- **EXERCISE INSTRUCTIONS**
Set down the data that follows again, exactly as written.

Excerpts from a dataset
§

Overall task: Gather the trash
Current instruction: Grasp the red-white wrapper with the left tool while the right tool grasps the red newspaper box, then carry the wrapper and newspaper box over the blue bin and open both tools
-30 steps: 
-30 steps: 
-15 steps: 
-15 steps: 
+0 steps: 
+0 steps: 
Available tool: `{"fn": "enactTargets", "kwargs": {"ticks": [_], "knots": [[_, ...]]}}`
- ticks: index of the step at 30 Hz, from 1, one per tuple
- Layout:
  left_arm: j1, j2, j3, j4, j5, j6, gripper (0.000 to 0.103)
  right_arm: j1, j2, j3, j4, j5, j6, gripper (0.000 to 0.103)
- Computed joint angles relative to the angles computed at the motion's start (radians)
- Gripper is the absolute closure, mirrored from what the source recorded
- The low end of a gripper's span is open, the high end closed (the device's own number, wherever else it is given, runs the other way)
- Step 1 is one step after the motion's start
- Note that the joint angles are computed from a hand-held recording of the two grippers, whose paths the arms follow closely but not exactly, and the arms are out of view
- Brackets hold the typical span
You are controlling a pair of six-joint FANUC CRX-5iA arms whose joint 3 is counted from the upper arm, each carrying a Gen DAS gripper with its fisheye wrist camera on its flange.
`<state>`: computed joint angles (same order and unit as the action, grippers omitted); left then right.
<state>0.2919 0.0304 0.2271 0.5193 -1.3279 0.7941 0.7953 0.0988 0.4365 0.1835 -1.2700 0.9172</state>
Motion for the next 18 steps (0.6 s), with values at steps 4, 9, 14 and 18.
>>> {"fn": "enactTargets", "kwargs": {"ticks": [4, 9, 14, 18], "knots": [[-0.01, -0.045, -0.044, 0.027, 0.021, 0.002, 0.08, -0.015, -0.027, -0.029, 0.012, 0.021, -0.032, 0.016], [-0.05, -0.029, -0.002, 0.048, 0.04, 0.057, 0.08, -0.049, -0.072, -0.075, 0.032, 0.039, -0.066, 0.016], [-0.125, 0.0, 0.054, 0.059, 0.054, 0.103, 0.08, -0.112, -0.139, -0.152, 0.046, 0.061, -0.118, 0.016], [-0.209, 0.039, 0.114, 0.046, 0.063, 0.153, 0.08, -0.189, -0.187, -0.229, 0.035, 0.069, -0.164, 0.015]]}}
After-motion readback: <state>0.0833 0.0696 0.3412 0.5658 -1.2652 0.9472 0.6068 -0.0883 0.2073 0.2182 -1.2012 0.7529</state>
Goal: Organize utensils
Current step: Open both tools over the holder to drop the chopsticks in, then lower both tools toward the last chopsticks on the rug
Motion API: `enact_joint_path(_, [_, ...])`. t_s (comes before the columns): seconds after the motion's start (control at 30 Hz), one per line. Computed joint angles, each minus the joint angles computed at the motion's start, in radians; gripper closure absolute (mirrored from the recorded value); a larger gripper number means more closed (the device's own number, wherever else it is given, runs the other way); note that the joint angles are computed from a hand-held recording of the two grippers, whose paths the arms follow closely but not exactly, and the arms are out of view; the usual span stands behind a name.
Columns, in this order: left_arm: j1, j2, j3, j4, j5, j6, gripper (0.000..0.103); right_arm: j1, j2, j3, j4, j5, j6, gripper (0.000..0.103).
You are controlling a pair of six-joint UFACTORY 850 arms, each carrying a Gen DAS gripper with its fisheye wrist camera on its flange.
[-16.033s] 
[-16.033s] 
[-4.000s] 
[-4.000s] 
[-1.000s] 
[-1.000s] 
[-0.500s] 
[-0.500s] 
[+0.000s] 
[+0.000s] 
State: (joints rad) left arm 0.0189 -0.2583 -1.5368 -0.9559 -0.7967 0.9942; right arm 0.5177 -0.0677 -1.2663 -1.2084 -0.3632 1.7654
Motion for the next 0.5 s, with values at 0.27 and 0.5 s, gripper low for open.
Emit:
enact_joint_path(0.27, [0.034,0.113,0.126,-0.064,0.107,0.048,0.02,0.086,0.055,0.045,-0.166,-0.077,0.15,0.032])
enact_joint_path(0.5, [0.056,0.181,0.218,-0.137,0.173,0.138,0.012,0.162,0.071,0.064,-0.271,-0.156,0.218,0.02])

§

- **SOLVED EXERCISE**
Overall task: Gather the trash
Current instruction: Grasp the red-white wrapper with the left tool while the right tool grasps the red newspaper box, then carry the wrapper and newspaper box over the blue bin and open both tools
-30 steps: 
-30 steps: 
-15 steps: 
-15 steps: 
+0 steps: 
+0 steps: 
Available tool: `{"fn": "enactTargets", "kwargs": {"ticks": [_], "knots": [[_, ...]]}}`
- ticks: index of the step at 30 Hz, from 1, one per tuple
- Layout:
  left_arm: j1, j2, j3, j4, j5, j6, gripper (0.000 to 0.103)
  right_arm: j1, j2, j3, j4, j5, j6, gripper (0.000 to 0.103)
- Computed joint angles relative to the angles computed at the motion's start (radians)
- Gripper is the absolute closure, mirrored from what the source recorded
- The low end of a gripper's span is open, the high end closed (the device's own number, wherever else it is given, runs the other way)
- Step 1 is one step after the motion's start
- Note that the joint angles are computed from a hand-held recording of the two grippers, whose paths the arms follow closely but not exactly, and the arms are out of view
- Brackets hold the typical span
You are controlling a pair of six-joint FANUC CRX-5iA arms whose joint 3 is counted from the upper arm, each carrying a Gen DAS gripper with its fisheye wrist camera on its flange.
`<state>`: computed joint angles (same order and unit as the action, grippers omitted); left then right.
<state>0.2919 0.0304 0.2271 0.5193 -1.3279 0.7941 0.7953 0.0988 0.4365 0.1835 -1.2700 0.9172</state>
Motion for the next 18 steps (0.6 s), with values at steps 4, 9, 14 and 18.
>>> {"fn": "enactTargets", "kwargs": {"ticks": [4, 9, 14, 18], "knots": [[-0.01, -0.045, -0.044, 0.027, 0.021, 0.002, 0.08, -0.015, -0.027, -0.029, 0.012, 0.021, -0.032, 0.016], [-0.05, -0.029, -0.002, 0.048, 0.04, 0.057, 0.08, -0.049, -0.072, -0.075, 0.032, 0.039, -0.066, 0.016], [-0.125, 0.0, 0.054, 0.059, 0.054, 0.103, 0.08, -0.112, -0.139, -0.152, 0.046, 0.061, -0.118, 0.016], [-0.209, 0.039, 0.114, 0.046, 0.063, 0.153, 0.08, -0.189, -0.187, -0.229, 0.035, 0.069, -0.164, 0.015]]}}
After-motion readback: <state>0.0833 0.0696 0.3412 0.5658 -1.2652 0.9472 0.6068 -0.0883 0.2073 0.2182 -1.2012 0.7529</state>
Goal: Organize utensils
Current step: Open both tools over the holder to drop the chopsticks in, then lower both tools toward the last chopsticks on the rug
Motion API: `enact_joint_path(_, [_, ...])`. t_s (comes before the columns): seconds after the motion's start (control at 30 Hz), one per line. Computed joint angles, each minus the joint angles computed at the motion's start, in radians; gripper closure absolute (mirrored from the recorded value); a larger gripper number means more closed (the device's own number, wherever else it is given, runs the other way); note that the joint angles are computed from a hand-held recording of the two grippers, whose paths the arms follow closely but not exactly, and the arms are out of view; the usual span stands behind a name.
Columns, in this order: left_arm: j1, j2, j3, j4, j5, j6, gripper (0.000..0.103); right_arm: j1, j2, j3, j4, j5, j6, gripper (0.000..0.103).
You are controlling a pair of six-joint UFACTORY 850 arms, each carrying a Gen DAS gripper with its fisheye wrist camera on its flange.
[-16.033s] 
[-16.033s] 
[-4.000s] 
[-4.000s] 
[-1.000s] 
[-1.000s] 
[-0.500s] 
[-0.500s] 
[+0.000s] 
[+0.000s] 
State: (joints rad) left arm 0.0189 -0.2583 -1.5368 -0.9559 -0.7967 0.9942; right arm 0.5177 -0.0677 -1.2663 -1.2084 -0.3632 1.7654
Motion for the next 0.5 s, with values at 0.27 and 0.5 s, gripper low for open.
Emit:
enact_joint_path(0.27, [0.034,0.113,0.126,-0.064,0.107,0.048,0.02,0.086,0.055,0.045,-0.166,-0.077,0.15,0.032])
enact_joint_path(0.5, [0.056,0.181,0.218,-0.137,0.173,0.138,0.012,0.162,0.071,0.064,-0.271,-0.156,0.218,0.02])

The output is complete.